The whole listing is to be set down again without alteration.

---

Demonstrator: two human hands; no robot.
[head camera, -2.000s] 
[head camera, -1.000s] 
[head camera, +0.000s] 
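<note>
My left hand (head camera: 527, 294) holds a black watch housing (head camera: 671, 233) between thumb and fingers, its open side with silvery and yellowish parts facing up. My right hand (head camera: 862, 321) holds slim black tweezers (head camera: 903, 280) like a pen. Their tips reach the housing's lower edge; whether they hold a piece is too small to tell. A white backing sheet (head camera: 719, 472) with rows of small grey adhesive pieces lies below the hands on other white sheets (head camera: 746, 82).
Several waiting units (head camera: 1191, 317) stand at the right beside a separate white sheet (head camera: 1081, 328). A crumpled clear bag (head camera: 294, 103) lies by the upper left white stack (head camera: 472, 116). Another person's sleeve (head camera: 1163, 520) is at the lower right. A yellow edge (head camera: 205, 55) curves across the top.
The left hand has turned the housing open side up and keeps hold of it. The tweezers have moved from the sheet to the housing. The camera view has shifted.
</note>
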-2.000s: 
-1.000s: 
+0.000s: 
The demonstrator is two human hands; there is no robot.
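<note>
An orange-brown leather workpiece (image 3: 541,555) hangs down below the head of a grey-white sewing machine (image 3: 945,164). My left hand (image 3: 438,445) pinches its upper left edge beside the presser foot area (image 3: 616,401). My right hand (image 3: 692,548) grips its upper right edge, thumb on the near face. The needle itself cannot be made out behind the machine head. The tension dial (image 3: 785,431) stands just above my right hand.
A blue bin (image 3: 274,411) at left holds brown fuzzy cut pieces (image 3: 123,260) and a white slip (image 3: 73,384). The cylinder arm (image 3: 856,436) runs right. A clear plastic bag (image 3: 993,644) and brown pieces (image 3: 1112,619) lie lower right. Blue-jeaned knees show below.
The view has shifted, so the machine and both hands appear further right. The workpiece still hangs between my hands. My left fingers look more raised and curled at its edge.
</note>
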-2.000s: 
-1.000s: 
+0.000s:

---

Solved problem:
Demonstrator: two human hands; no robot.
[head camera, -2.000s] 
[head camera, -1.000s] 
[head camera, +0.000s] 
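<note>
My left hand (head camera: 527, 294) holds a black watch housing (head camera: 671, 233) between thumb and fingers, its open side with silvery and yellowish parts facing up. My right hand (head camera: 862, 321) holds slim black tweezers (head camera: 903, 280) like a pen. Their tips reach the housing's lower edge; whether they hold a piece is too small to tell. A white backing sheet (head camera: 719, 472) with rows of small grey adhesive pieces lies below the hands on other white sheets (head camera: 746, 82).
Several waiting units (head camera: 1191, 317) stand at the right beside a separate white sheet (head camera: 1081, 328). A crumpled clear bag (head camera: 294, 103) lies by the upper left white stack (head camera: 472, 116). Another person's sleeve (head camera: 1163, 520) is at the lower right. A yellow edge (head camera: 205, 55) curves across the top.
The left hand has turned the housing open side up and keeps hold of it. The tweezers have moved from the sheet to the housing. The camera view has shifted.
</note>
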-2.000s: 
-1.000s: 
+0.000s: 
The demonstrator is two human hands; there is no robot.
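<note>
An orange-brown leather workpiece (image 3: 541,555) hangs down below the head of a grey-white sewing machine (image 3: 945,164). My left hand (image 3: 438,445) pinches its upper left edge beside the presser foot area (image 3: 616,401). My right hand (image 3: 692,548) grips its upper right edge, thumb on the near face. The needle itself cannot be made out behind the machine head. The tension dial (image 3: 785,431) stands just above my right hand.
A blue bin (image 3: 274,411) at left holds brown fuzzy cut pieces (image 3: 123,260) and a white slip (image 3: 73,384). The cylinder arm (image 3: 856,436) runs right. A clear plastic bag (image 3: 993,644) and brown pieces (image 3: 1112,619) lie lower right. Blue-jeaned knees show below.
The view has shifted, so the machine and both hands appear further right. The workpiece still hangs between my hands. My left fingers look more raised and curled at its edge.
</note>
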-2.000s: 
-1.000s: 
+0.000s:

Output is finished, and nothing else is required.